Scanning and compression

LordGorzul

Member
Mar 21, 2000
156
0
0
We are trying to scan a lot of pages for online publishing, we're using an A3 scanner, and as much as we try to compress it, in black nd white (as long as it's still readable) we cannot get it to agood size, the smallest we've achieved is about 200k per page, we need to get it down to about 50-60 if possible do you guys have any advice?
Not advice such as, take the pictures out etc etc, but maybe you could tell me about a program that would compress the image further or something. we compressed in jpg or pdf and it's too large, especially pdf, we got files that were over 800k a piece (page), when we're talkign about 200-300 pages on the website it's too big, we need to put them in 10 page files that wouldnt exceed say 700-800k in total.

Thanks for the advice.


LG
 

LordGorzul

Member
Mar 21, 2000
156
0
0
or you culd tell me what owoudl the the best scanning software to use, I tried adobe acobat, photoshop and the scanning software that came with the mustek scanner
 

UlricT

Golden Member
Jul 21, 2002
1,966
0
0
try GIF... becoz that format compresses MUCH better when the pic has to have readable text... but i hear that there are some licensing issues nowadays(?)
 

zephyrprime

Diamond Member
Feb 18, 2001
7,512
2
81
You could try variable jpeg compression but you're not going to be get much of a performance boost over what you're already getting. Try http://www.xat.com/ for variable jpeg compression. You could also try JPEG 2000 but many people can't view jpeg 2000. You should also try a lossless format such as png if your docs aren't very graphical. Don't use GIF, it's outdated.
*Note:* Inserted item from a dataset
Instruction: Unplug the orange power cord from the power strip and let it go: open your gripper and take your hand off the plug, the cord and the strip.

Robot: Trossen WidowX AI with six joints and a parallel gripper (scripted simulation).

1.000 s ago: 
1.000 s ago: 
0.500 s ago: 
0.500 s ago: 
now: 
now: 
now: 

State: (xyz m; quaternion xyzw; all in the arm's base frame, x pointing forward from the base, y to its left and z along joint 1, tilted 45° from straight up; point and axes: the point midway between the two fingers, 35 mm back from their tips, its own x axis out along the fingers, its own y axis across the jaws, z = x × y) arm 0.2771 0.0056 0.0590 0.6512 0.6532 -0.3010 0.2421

Also, JPG is a form of compression but PDF is NOT. PDF is just a sort of postscript based document and postscript is not known for it's efficiency.
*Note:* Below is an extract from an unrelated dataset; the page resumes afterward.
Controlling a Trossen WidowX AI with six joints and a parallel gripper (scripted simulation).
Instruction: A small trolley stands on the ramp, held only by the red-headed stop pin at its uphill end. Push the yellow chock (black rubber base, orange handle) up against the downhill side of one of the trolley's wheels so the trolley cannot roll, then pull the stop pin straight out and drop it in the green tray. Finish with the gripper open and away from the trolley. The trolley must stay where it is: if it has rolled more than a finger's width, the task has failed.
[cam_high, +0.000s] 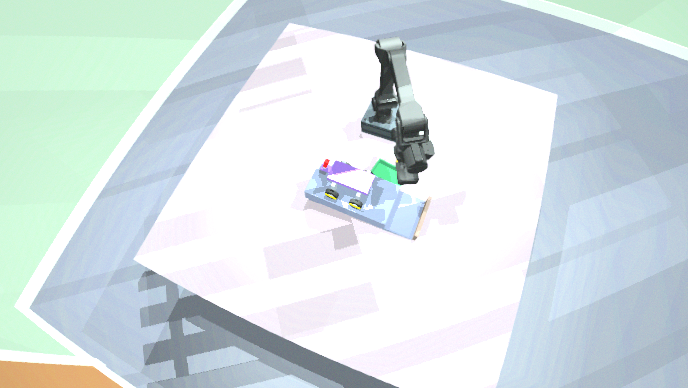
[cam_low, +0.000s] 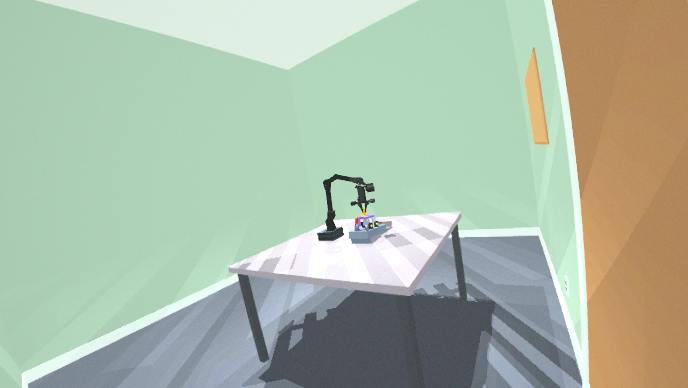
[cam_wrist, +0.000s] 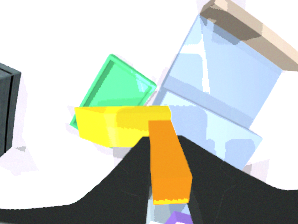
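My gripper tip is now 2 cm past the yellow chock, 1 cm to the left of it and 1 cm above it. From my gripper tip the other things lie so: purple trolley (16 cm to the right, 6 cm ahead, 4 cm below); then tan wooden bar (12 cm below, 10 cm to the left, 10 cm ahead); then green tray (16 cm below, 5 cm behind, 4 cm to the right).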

But none of the things I've mentioned will get you what you want. It's just not possible to do what you want with image compressors.

The only way that you are going to get the sort of small file size you desire is to use OCR. I know that using OCR isn't really what you're looking for but it's simply the only way. OCR would translate your documents into actual text not pixels. A good OCR package will support automatic insertion of images into your document too. The OCR program would produce MS Word files or something along those lines. You'll need a good OCR package that supports formating and graphics. Your scanner probably came with an OCR program but it might not be good enough for what you'll need to do.

Since you're doing online publishing, do you have access to the original digital versions of the documents?